» WHAT THIS TASK INVOLVES:
Take each line of the records below that contains the string "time" and copy it.
───── RECORDS SHOWN ─────
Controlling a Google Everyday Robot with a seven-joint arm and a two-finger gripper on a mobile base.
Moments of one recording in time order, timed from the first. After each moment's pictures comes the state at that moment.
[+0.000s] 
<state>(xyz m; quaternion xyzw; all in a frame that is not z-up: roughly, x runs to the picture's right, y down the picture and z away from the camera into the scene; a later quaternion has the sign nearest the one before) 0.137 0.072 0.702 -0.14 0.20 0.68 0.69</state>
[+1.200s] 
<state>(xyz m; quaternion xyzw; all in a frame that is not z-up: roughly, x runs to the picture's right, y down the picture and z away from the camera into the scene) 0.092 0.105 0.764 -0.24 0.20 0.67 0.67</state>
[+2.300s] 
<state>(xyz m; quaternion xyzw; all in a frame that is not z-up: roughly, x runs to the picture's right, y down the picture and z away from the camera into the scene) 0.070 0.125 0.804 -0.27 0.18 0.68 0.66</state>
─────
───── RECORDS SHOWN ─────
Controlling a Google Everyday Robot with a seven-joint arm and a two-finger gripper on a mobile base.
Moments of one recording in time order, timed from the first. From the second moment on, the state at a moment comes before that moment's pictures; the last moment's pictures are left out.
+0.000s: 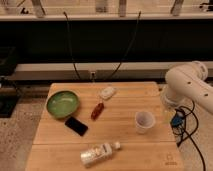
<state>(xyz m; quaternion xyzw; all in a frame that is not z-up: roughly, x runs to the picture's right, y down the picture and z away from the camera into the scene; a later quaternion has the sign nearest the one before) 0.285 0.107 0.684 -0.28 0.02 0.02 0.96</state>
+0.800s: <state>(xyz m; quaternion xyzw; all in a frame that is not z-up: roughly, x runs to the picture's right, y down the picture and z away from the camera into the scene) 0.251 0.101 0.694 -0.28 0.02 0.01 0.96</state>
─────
» ANSWER TO THE EXERCISE:
Moments of one recording in time order, timed from the first. After each moment's pictures comes the state at that moment.
Moments of one recording in time order, timed from the first. From the second moment on, the state at a moment comes before that moment's pictures; the last moment's pictures are left out.

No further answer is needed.